# Aim of the task
Every entry is to be set down a second time, precisely as written.
___
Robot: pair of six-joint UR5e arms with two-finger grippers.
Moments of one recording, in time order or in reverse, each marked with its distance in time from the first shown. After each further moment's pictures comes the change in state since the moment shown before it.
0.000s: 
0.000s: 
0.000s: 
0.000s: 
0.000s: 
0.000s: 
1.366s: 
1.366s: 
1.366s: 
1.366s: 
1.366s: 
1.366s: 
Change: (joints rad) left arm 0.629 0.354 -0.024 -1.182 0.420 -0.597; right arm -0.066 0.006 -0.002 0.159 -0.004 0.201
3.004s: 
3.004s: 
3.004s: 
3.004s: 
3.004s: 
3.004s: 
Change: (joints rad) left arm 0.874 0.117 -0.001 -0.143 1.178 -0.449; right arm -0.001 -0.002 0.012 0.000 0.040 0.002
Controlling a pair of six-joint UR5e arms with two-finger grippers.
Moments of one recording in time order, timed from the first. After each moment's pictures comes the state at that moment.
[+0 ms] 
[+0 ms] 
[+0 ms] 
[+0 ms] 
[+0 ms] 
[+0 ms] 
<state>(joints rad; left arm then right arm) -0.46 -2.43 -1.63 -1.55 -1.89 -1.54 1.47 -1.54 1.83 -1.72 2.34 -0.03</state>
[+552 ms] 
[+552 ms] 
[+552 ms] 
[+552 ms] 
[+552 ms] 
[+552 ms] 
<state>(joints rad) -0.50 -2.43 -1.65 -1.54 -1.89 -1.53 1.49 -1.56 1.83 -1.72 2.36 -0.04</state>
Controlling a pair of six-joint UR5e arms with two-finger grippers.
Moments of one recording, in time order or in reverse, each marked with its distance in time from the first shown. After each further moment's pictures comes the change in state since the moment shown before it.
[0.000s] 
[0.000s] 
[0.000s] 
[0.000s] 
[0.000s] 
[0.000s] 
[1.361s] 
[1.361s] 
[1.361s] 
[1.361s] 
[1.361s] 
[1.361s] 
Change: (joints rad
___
# Solution
Robot: pair of six-joint UR5e arms with two-finger grippers.
Moments of one recording, in time order or in reverse, each marked with its distance in time from the first shown. After each further moment's pictures comes the change in state since the moment shown before it.
0.000s: 
0.000s: 
0.000s: 
0.000s: 
0.000s: 
0.000s: 
1.366s: 
1.366s: 
1.366s: 
1.366s: 
1.366s: 
1.366s: 
Change: (joints rad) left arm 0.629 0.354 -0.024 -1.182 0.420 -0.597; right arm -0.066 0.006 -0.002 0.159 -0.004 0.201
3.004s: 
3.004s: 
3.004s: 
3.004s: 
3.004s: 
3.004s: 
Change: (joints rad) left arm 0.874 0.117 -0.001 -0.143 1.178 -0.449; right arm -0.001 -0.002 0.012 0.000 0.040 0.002
Controlling a pair of six-joint UR5e arms with two-finger grippers.
Moments of one recording in time order, timed from the first. After each moment's pictures comes the state at that moment.
[+0 ms] 
[+0 ms] 
[+0 ms] 
[+0 ms] 
[+0 ms] 
[+0 ms] 
<state>(joints rad; left arm then right arm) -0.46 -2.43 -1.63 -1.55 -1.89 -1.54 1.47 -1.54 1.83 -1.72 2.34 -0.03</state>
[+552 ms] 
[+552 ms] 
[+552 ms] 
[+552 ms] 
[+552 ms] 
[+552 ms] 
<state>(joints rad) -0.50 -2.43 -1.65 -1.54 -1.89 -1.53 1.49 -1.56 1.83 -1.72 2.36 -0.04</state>
Controlling a pair of six-joint UR5e arms with two-finger grippers.
Moments of one recording, in time order or in reverse, each marked with its distance in time from the first shown. After each further moment's pictures comes the change in state since the moment shown before it.
[0.000s] 
[0.000s] 
[0.000s] 
[0.000s] 
[0.000s] 
[0.000s] 
[1.361s] 
[1.361s] 
[1.361s] 
[1.361s] 
[1.361s] 
[1.361s] 
Change: (joints rad

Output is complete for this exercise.